Copy every line of the listing exactly.

#### EXERCISE DATA:
------------

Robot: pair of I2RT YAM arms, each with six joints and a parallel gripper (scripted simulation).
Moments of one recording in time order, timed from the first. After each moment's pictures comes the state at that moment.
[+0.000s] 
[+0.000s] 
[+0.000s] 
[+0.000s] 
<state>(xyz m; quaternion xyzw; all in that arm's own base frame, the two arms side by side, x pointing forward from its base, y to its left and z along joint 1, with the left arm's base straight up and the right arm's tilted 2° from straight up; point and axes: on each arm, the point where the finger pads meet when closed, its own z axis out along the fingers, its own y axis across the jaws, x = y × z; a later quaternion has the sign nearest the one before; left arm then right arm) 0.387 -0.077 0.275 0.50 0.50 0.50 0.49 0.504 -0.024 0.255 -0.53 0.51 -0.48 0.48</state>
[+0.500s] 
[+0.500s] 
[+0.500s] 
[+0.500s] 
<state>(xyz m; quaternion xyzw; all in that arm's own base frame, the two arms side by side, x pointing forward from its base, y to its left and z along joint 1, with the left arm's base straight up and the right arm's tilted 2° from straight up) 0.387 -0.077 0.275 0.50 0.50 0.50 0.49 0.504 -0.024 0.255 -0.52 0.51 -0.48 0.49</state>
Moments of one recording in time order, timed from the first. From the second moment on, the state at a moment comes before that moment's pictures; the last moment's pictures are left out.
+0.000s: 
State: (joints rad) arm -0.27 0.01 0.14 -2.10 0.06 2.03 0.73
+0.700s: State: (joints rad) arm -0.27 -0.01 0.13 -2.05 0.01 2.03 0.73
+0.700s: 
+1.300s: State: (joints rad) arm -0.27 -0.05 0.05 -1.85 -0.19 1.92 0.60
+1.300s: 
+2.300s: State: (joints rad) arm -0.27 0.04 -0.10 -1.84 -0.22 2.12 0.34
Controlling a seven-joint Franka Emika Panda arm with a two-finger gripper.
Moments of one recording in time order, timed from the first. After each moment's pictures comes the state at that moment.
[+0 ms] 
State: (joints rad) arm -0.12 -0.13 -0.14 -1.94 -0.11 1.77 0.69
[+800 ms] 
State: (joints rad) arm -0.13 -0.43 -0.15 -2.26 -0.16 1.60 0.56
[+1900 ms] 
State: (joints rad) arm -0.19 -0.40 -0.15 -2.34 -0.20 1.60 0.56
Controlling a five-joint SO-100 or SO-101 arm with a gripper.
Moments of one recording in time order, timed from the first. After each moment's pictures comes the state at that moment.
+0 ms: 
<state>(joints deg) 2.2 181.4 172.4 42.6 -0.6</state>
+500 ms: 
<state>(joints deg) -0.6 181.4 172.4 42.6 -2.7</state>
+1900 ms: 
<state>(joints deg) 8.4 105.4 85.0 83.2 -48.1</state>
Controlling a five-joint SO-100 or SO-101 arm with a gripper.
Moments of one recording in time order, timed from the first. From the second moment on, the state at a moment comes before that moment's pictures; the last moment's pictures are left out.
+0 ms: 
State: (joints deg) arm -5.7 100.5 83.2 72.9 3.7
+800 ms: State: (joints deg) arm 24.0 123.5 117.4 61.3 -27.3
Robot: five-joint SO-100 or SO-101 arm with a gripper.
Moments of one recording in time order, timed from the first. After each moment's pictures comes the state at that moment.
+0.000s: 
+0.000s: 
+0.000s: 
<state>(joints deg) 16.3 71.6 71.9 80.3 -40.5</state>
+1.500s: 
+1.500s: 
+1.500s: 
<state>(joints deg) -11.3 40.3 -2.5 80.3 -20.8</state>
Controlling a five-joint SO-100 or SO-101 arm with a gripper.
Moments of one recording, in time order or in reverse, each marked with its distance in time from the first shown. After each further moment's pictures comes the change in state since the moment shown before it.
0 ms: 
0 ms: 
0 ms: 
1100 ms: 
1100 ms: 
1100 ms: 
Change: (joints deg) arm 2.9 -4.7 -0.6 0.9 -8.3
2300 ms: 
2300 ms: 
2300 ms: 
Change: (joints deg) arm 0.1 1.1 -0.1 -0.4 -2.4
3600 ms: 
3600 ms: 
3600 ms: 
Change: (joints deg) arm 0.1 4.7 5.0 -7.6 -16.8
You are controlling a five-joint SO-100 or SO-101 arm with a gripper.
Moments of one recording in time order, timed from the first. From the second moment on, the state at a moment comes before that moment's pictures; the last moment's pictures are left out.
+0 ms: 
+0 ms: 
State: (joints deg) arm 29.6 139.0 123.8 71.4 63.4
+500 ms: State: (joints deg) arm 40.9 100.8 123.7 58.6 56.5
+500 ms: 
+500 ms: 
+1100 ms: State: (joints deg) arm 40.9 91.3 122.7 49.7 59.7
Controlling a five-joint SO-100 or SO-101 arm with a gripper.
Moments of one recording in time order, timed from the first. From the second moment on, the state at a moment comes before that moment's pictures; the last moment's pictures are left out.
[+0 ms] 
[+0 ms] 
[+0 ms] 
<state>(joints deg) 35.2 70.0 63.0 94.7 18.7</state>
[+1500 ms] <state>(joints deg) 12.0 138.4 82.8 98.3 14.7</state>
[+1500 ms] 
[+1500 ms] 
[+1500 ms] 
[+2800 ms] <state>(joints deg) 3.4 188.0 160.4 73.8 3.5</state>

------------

#### EXERCISE ANSWER:
Robot: pair of I2RT YAM arms, each with six joints and a parallel gripper (scripted simulation).
Moments of one recording in time order, timed from the first. After each moment's pictures comes the state at that moment.
[+0.000s] 
[+0.000s] 
[+0.000s] 
[+0.000s] 
<state>(xyz m; quaternion xyzw; all in that arm's own base frame, the two arms side by side, x pointing forward from its base, y to its left and z along joint 1, with the left arm's base straight up and the right arm's tilted 2° from straight up; point and axes: on each arm, the point where the finger pads meet when closed, its own z axis out along the fingers, its own y axis across the jaws, x = y × z; a later quaternion has the sign nearest the one before; left arm then right arm) 0.387 -0.077 0.275 0.50 0.50 0.50 0.49 0.504 -0.024 0.255 -0.53 0.51 -0.48 0.48</state>
[+0.500s] 
[+0.500s] 
[+0.500s] 
[+0.500s] 
<state>(xyz m; quaternion xyzw; all in that arm's own base frame, the two arms side by side, x pointing forward from its base, y to its left and z along joint 1, with the left arm's base straight up and the right arm's tilted 2° from straight up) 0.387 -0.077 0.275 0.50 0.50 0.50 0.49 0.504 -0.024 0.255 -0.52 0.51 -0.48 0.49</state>
Moments of one recording in time order, timed from the first. From the second moment on, the state at a moment comes before that moment's pictures; the last moment's pictures are left out.
+0.000s: 
State: (joints rad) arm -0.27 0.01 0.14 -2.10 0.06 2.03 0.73
+0.700s: State: (joints rad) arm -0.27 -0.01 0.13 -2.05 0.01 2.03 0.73
+0.700s: 
+1.300s: State: (joints rad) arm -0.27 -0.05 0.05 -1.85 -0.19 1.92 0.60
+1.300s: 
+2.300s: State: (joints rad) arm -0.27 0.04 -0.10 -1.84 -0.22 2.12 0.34
Controlling a seven-joint Franka Emika Panda arm with a two-finger gripper.
Moments of one recording in time order, timed from the first. After each moment's pictures comes the state at that moment.
[+0 ms] 
State: (joints rad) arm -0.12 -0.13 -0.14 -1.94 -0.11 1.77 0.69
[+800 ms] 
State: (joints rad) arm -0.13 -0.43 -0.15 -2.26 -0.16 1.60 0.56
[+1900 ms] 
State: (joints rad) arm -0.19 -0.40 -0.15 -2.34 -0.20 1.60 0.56
Controlling a five-joint SO-100 or SO-101 arm with a gripper.
Moments of one recording in time order, timed from the first. After each moment's pictures comes the state at that moment.
+0 ms: 
<state>(joints deg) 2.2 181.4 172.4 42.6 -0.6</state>
+500 ms: 
<state>(joints deg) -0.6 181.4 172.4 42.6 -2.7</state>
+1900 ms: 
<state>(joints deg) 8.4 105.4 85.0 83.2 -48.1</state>
Controlling a five-joint SO-100 or SO-101 arm with a gripper.
Moments of one recording in time order, timed from the first. From the second moment on, the state at a moment comes before that moment's pictures; the last moment's pictures are left out.
+0 ms: 
State: (joints deg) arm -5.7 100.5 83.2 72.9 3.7
+800 ms: State: (joints deg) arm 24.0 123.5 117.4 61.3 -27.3
Robot: five-joint SO-100 or SO-101 arm with a gripper.
Moments of one recording in time order, timed from the first. After each moment's pictures comes the state at that moment.
+0.000s: 
+0.000s: 
+0.000s: 
<state>(joints deg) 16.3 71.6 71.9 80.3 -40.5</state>
+1.500s: 
+1.500s: 
+1.500s: 
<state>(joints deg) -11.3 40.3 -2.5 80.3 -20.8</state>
Controlling a five-joint SO-100 or SO-101 arm with a gripper.
Moments of one recording, in time order or in reverse, each marked with its distance in time from the first shown. After each further moment's pictures comes the change in state since the moment shown before it.
0 ms: 
0 ms: 
0 ms: 
1100 ms: 
1100 ms: 
1100 ms: 
Change: (joints deg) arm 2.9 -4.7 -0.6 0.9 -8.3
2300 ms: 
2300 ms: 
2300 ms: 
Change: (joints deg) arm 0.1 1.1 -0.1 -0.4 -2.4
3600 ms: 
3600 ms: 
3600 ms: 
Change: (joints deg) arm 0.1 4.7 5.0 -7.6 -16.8
You are controlling a five-joint SO-100 or SO-101 arm with a gripper.
Moments of one recording in time order, timed from the first. From the second moment on, the state at a moment comes before that moment's pictures; the last moment's pictures are left out.
+0 ms: 
+0 ms: 
State: (joints deg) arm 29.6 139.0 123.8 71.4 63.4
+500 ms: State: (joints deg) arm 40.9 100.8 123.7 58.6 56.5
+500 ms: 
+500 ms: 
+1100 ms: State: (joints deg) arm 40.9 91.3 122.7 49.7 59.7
Controlling a five-joint SO-100 or SO-101 arm with a gripper.
Moments of one recording in time order, timed from the first. From the second moment on, the state at a moment comes before that moment's pictures; the last moment's pictures are left out.
[+0 ms] 
[+0 ms] 
[+0 ms] 
<state>(joints deg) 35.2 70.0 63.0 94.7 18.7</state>
[+1500 ms] <state>(joints deg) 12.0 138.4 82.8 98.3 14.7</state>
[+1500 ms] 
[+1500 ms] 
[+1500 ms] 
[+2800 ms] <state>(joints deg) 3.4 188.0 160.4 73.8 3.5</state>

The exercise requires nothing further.